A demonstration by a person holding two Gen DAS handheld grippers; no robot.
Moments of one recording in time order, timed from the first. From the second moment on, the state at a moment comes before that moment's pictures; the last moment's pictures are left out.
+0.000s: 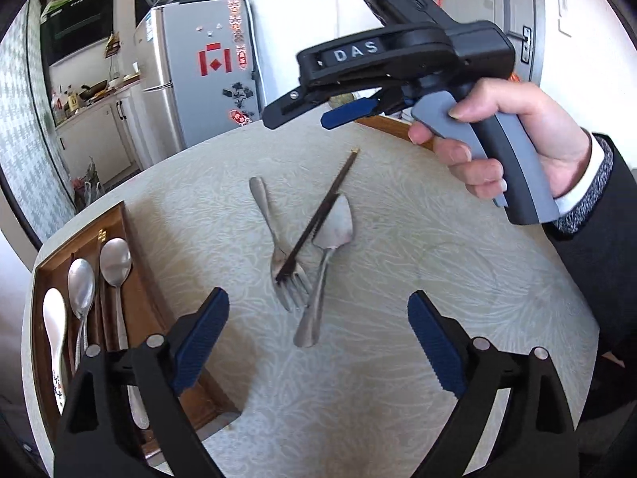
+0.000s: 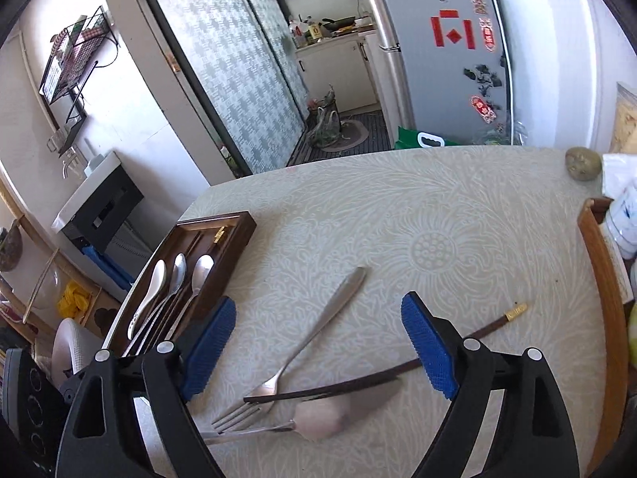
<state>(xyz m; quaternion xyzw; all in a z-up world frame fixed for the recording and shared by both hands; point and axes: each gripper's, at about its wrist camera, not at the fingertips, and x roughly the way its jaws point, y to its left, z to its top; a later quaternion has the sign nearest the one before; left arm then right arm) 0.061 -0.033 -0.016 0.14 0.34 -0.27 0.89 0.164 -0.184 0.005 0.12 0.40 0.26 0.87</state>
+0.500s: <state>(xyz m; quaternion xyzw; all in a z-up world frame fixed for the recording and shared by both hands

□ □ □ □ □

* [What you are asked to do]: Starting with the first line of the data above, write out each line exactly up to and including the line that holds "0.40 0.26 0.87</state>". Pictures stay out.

* [Written answer]:
A demonstration by a person holding two Gen DAS handheld grippers; no robot.
Moments of one recording in time order, timed from the first. From the second moment on, the state at a moment comes before that moment's pictures; the last moment's pictures are left out.
+0.000s: 
+0.000s: 
<state>(xyz m; quaternion xyzw; all in a z-up world frame fixed for the recording and shared by both hands; point and axes: each gripper's, at about its wrist camera, not at the fingertips, and x roughly the way its jaws point, y to its left, z to its top; a later quaternion has the sign nearest the one before; left arm then right arm) 0.061 -0.033 -0.016 0.14 0.34 -0.27 0.89 0.164 -0.184 0.005 0.12 0.40 0.26 0.87</state>

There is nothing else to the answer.